About

Thinking and talking about Anglo-Norman fact and fiction, finding perspectives on the past through writing and reading about it, engaging imaginatively with long-ago people and ways of life  – these are the things I love to do and want to share on this website.

Living in Colchester,  a town which lays claim to the largest Norman keep ever built in Britain, with impressive Norman ruins all around, inspired me with a desire to write about the Norman past, exploring a world that is both lost to us and yet lives on in our castles, churches, law, language and the stories we tell ourselves.

On this website you’ll find four novels that have an Anglo-Norman theme. The first, Aefled and Eleanor, begins a few years after the Norman Conquest and tells the story of a young English girl whose village is occupied by an invading force which will never be dislodged. Invasion becomes conquest in the most absolute form, the form of permanent change. How the villagers adapt, how Aefled herself survives in times of unprecedented violence and hardship, is the major theme of the novel.  

The Domesday Murders, set in 1085 – 1086, follows events around the Great Survey of William the Conqueror, known as the Domesday Book. Surveyors come to the village and are mysteriously killed. But are they really who they say they are? Who killed them and why? This novel continues the story of Aefled as her life suddenly changes direction, offering new and unexpected possibilities – if she keeps her nerve.

In the third novel, The Remarkable Tale of the Bull and the Sheep, the focus shifts towards national events as Aefled’s life is transformed by a friendship which is going to open up a whole world of opportunity. In this story new characters are revealed and the shift of focus enables the introduction of historical figures. These non-fictional characters are actually people about whom we have a remarkable amount of documentary material. So the story takes off from historical events and follows the shaping of court life among the new ruling class in England. In addition, it tells the extraordinary tale of Anselm, Archbishop of Canterbury, a mild man who longs to remain a monk but is appointed against his will to an office he doesn’t want and for which he feels himself unsuited. And yet, after a faltering start, the venerable old scholar goes on to develop into a strong defender of the church. For years he battles against the grasping policies of King William Rufus. Indeed William and Anselm were so contentious, so ill-matched, so unable to form a working partnership, that they were likened at the time to a BULL and a SHEEP that had been yoked together at the same plough. Inevitably they drew chaos in their wake.

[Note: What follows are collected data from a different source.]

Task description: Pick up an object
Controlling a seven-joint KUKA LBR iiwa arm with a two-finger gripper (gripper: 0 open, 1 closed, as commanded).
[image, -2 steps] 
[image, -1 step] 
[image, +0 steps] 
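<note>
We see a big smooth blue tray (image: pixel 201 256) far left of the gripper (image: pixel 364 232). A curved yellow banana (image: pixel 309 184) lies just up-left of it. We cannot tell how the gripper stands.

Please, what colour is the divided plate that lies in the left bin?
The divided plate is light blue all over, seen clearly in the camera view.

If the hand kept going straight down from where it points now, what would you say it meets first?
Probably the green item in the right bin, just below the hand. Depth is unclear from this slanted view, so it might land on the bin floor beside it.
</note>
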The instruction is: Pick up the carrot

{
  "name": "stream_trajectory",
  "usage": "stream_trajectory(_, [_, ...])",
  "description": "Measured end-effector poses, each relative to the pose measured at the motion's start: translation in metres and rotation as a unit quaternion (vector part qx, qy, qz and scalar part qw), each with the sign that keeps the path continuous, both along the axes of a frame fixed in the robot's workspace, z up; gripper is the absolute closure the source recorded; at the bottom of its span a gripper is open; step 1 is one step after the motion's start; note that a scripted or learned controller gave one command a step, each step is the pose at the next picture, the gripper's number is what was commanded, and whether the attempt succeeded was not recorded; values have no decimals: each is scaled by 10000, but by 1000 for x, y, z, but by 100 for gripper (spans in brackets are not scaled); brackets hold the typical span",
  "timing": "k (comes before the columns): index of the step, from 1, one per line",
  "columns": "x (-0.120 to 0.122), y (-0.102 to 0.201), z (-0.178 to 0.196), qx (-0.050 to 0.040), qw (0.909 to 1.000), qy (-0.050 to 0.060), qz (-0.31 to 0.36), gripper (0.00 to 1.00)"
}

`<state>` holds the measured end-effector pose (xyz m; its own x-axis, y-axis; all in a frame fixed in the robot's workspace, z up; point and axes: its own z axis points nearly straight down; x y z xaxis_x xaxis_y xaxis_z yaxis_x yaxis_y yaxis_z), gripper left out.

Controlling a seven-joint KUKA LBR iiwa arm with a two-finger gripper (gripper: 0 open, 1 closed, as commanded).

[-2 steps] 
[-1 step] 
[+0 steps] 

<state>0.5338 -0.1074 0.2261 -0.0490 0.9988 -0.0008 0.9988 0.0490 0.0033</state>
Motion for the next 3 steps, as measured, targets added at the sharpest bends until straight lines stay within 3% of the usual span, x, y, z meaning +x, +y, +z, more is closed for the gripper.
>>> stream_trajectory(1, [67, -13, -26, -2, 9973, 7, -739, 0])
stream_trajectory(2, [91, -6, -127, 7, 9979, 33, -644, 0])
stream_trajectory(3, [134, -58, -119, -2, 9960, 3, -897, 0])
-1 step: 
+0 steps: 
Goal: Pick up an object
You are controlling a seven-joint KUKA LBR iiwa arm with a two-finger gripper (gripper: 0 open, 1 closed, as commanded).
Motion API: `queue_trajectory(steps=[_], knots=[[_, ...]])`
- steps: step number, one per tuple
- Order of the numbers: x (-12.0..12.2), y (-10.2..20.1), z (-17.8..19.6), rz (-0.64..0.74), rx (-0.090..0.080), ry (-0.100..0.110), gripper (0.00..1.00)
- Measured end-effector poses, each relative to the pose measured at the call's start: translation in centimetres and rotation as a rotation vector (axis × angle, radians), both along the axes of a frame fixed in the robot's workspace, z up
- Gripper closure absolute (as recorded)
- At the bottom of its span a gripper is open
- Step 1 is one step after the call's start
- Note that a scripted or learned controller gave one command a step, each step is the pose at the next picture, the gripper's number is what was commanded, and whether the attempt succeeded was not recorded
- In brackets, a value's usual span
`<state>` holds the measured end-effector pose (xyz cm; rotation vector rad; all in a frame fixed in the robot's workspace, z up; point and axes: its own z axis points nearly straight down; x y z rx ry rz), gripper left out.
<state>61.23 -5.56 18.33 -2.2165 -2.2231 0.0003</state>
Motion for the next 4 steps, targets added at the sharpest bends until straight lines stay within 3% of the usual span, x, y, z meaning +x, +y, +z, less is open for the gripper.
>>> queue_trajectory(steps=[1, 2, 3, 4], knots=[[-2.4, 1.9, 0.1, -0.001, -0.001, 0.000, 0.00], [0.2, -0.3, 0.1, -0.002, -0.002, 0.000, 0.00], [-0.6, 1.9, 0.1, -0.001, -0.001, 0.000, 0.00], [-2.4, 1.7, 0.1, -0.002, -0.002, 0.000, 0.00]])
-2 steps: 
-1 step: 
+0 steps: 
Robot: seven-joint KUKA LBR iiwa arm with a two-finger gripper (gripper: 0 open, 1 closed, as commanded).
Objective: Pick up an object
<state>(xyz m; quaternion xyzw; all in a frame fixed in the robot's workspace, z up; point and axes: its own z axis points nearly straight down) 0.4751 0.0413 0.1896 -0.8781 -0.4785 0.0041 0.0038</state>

The fourth novel is called After the Arrow. The arrow in question is the one that killed King William Rufus in August 1100 while he was out hunting in the forest of Brockenhurst. This arrow sets in motion a chain of events that brings about the seizure of the throne in a political coup. While concerned with these national events, the novel also completes the story of Aefled and her family. Over the course of the four novels, Aefled’s journey has been a progress from ordinary village girl to chatelaine of a Norman Castle. Now we follow her to the heart of national life, the household of the Queen. Via a series of clever choices and lucky accidents – love, friendship, marriage, chance encounters – her own intelligence and ability to thrive throw her into the centre of national affairs. At the same time we follow the unfolding story of Anselm and his struggle to make a success of the role for which he knows himself to be unsuited. Threats of exile, then exile itself, years spent wandering around the continental courts seeking support, journeys to Rome to seek the help of the Pope, Anselm pays a high price for occupying an office he never wanted. It is while he is in exile that news comes of the sudden shocking death of King William Rufus. Now Anselm must find ways of working with another king, Henry 1st who, as it turns out, is rather less bullish and more open to negotiation than his brother had been.

These four novels are fictional stories based on fact. 

The fifth book, however, is firmly based in historical reality. Deaths, Disasters and Destinies:Anglo-Norman History in Twelve Lives is the portrayal of an under-examined period of English history. In this book the focus is on the events in England and the continent between the years 1087 -1135, from the death of William the Conqueror to the death of his last remaining heir, Henry 1st. Between these two dates, a crucial stage of England’s development took place, a half century that is for convenience called the Anglo-Norman period.

The characters in this book are built up from surviving written accounts of chronicles and letters, as well as official documents from the royal archives and from the great ecclesiastical houses. Indeed there is a wealth of documentary material for this period which nevertheless is sometimes unreliable or contradictory. Chroniclers, for example, may dissent from one another or give different accounts at different times. Secondary historical sources are drawn on for further insights and the evaluation of source material.

Even deeper insights can be gained from investigating the many ways in which the lives of the characters in this volume were interconnected. The people we meet here knew one another, sometimes very intimately, sometimes vaguely or through third parties, sometimes over a long period, other times briefly. But they were contemporaries whose lives, to some extent at least, criss-crossed in a striking pattern of coincidences, chances, personal flaws, wrong choices, unfortunate twists and tragic endings. Although the characters are the heroes of their own tales, they are also part players in the stories of others, thus they can be viewed from various angles as the stories unfold and different aspects are revealed.